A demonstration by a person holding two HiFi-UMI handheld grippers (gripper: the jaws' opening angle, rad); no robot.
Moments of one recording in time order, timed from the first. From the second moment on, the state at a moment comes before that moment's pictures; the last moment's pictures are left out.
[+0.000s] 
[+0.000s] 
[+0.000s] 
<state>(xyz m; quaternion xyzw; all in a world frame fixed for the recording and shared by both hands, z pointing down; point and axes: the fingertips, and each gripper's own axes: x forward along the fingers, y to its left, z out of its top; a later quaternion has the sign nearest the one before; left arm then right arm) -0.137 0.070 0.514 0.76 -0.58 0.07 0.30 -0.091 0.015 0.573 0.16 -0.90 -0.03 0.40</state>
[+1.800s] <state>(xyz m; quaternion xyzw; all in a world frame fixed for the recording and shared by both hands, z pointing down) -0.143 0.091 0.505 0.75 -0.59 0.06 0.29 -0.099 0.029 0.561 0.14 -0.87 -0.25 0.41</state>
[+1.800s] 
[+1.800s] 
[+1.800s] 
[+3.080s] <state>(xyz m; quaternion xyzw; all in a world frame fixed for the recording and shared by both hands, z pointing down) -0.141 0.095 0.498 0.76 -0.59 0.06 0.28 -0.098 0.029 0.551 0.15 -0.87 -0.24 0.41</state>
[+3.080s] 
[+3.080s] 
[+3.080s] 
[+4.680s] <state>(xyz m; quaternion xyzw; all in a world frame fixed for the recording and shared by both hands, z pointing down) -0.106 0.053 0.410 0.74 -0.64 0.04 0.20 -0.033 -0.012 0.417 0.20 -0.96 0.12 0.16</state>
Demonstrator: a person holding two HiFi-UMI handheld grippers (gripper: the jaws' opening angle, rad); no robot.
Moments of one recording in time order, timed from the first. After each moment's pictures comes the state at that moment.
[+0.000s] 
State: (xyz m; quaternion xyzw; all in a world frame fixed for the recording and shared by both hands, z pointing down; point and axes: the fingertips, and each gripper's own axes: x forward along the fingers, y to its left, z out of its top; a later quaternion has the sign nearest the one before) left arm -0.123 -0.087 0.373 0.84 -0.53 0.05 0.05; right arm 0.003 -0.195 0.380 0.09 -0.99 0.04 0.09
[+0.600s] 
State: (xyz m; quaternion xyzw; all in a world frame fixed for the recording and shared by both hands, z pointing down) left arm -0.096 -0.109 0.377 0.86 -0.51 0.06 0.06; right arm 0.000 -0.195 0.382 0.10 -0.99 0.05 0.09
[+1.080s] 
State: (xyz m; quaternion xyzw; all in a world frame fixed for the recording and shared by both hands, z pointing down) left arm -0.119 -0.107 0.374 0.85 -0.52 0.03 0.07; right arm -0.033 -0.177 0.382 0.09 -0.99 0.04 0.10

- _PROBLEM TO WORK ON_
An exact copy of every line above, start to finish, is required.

- _TASK RESPONSE_
A demonstration by a person holding two HiFi-UMI handheld grippers (gripper: the jaws' opening angle, rad); no robot.
Moments of one recording in time order, timed from the first. From the second moment on, the state at a moment comes before that moment's pictures; the last moment's pictures are left out.
[+0.000s] 
[+0.000s] 
[+0.000s] 
<state>(xyz m; quaternion xyzw; all in a world frame fixed for the recording and shared by both hands, z pointing down; point and axes: the fingertips, and each gripper's own axes: x forward along the fingers, y to its left, z out of its top; a later quaternion has the sign nearest the one before; left arm then right arm) -0.137 0.070 0.514 0.76 -0.58 0.07 0.30 -0.091 0.015 0.573 0.16 -0.90 -0.03 0.40</state>
[+1.800s] <state>(xyz m; quaternion xyzw; all in a world frame fixed for the recording and shared by both hands, z pointing down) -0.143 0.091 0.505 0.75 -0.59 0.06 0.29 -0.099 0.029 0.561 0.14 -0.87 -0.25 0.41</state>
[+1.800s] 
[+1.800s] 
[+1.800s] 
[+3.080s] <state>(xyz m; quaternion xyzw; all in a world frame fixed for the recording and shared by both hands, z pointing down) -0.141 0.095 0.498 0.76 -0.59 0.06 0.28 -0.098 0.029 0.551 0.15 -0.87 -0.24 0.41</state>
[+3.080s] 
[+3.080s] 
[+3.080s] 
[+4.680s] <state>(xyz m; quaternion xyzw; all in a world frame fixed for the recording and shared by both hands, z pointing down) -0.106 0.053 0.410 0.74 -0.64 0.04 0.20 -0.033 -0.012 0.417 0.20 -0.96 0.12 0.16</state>
Demonstrator: a person holding two HiFi-UMI handheld grippers (gripper: the jaws' opening angle, rad); no robot.
Moments of one recording in time order, timed from the first. After each moment's pictures comes the state at that moment.
[+0.000s] 
State: (xyz m; quaternion xyzw; all in a world frame fixed for the recording and shared by both hands, z pointing down; point and axes: the fingertips, and each gripper's own axes: x forward along the fingers, y to its left, z out of its top; a later quaternion has the sign nearest the one before) left arm -0.123 -0.087 0.373 0.84 -0.53 0.05 0.05; right arm 0.003 -0.195 0.380 0.09 -0.99 0.04 0.09
[+0.600s] 
State: (xyz m; quaternion xyzw; all in a world frame fixed for the recording and shared by both hands, z pointing down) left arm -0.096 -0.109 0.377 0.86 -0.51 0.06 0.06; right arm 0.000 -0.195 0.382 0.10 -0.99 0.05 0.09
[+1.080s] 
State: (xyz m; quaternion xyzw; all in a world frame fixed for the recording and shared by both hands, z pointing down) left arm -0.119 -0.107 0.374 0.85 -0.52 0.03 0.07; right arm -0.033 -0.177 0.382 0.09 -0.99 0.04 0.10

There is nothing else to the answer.